# Went for a little walk yesterday



## Alex L (Oct 25, 2005)

My boss was off for a little hike yesterday and asked if I'd like to come along and as climbing Mt Egmont was something I've wanted to do since I got here I couldn't say no.

Started off at North Egmont visitors centre at 955m above sealevel according to my trust G-Shock (only 18 metres out from the Bosses GPS, so not too bad).










And to the very highest point was where we were heading










After a while the visitors centre was slowly getting smaller and further away.










Abover the clouds you could see Mt Ruapehu which iirc is about 90/100km away.










And quite along way away was the South Island, you can just make out the outline on the horizon.










Finally at the summit, by which time my G-shock was about 118m out.










As it's actually a Volcano the centre was a big crater filled with snow and bloody freezing despite the temp that day being high 20's.










Me at the highest point looking down on the world 










100th Anniversary plaque of the first people to climb it.

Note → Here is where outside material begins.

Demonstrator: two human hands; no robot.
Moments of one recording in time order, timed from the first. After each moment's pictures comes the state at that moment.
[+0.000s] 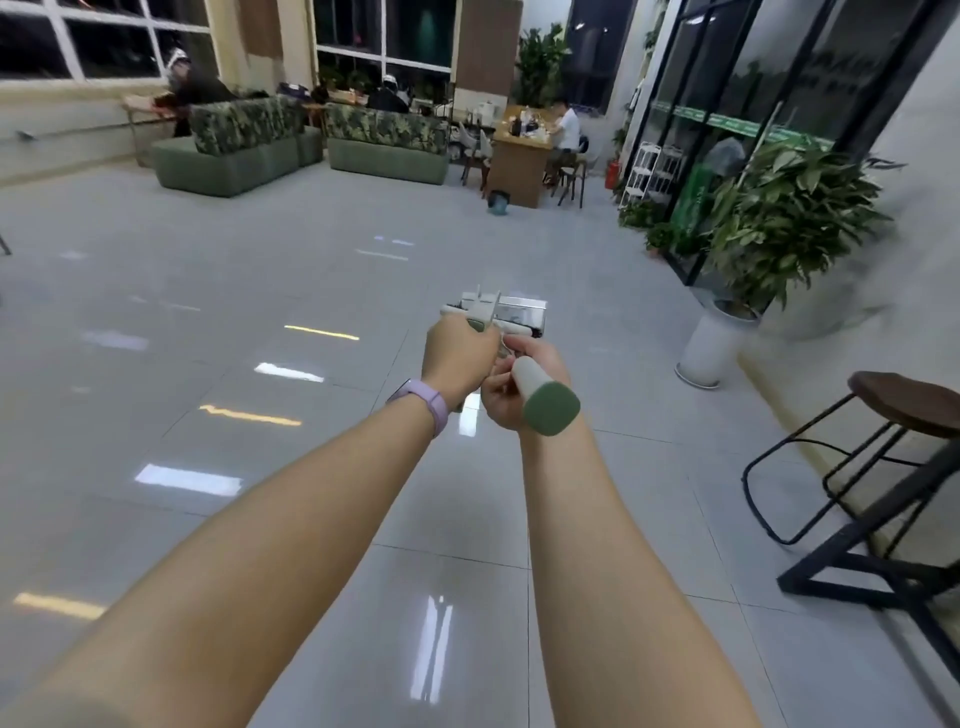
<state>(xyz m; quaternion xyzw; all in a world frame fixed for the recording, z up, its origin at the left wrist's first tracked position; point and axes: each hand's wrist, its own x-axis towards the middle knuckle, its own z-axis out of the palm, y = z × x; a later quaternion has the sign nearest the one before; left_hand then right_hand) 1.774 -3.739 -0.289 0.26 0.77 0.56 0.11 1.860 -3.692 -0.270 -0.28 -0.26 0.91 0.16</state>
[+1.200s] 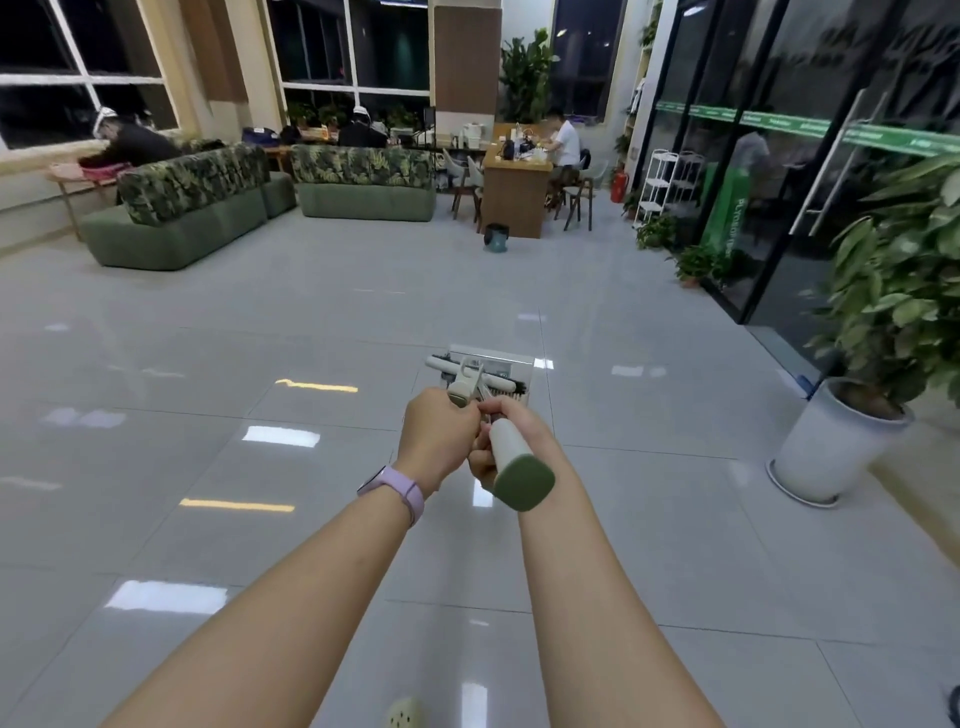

My work mate thinking about base jumping










And New Plymouth starting to peek through the clouds, if you look really carefully you can see my GF waving :lol:


----------



## Mirror Finish Details (Aug 21, 2008)

Wow, looks really good above the clouds.


----------



## Alex L (Oct 25, 2005)

It was, felt really cool doing something on foot that you'd only normally ever see by plane.


----------



## Flaming Dragon (Apr 9, 2007)

Ok... now I'm really really jealous!
That looks absolutely amazing, I bet the views just take your breath away.

They are some gorgeous pictures too, were there any problems with the camera at that height?


----------



## chappo (Jan 7, 2010)

they really are some breath taking veiws,

awsome pics as well mate.


----------



## -tom- (Jan 27, 2009)

fantastic pictures above the skys as said only birds or on a plane.


----------



## Naddy37 (Oct 27, 2005)

You lucky barsteward....


----------



## Neil_S (Oct 26, 2005)

Nice photos mate!


----------



## Multipla Mick (Feb 5, 2006)

Stunning stuff :thumb:


----------



## Alex L (Oct 25, 2005)

Flaming Dragon said:


> Ok... now I'm really really jealous!
> That looks absolutely amazing, I bet the views just take your breath away.
> 
> They are some gorgeous pictures too, were there any problems with the camera at that height?


No problems that I could tell (apart from the bit of dust on the lense thats been there for months )



neilos said:


> You lucky barsteward....


I know, you wouldn't be able to handle the creepy crawlies though :lol:


----------



## Naddy37 (Oct 27, 2005)

Alex L said:


> I know, you wouldn't be able to handle the creepy crawlies though :lol:


I don't mind admitting that


----------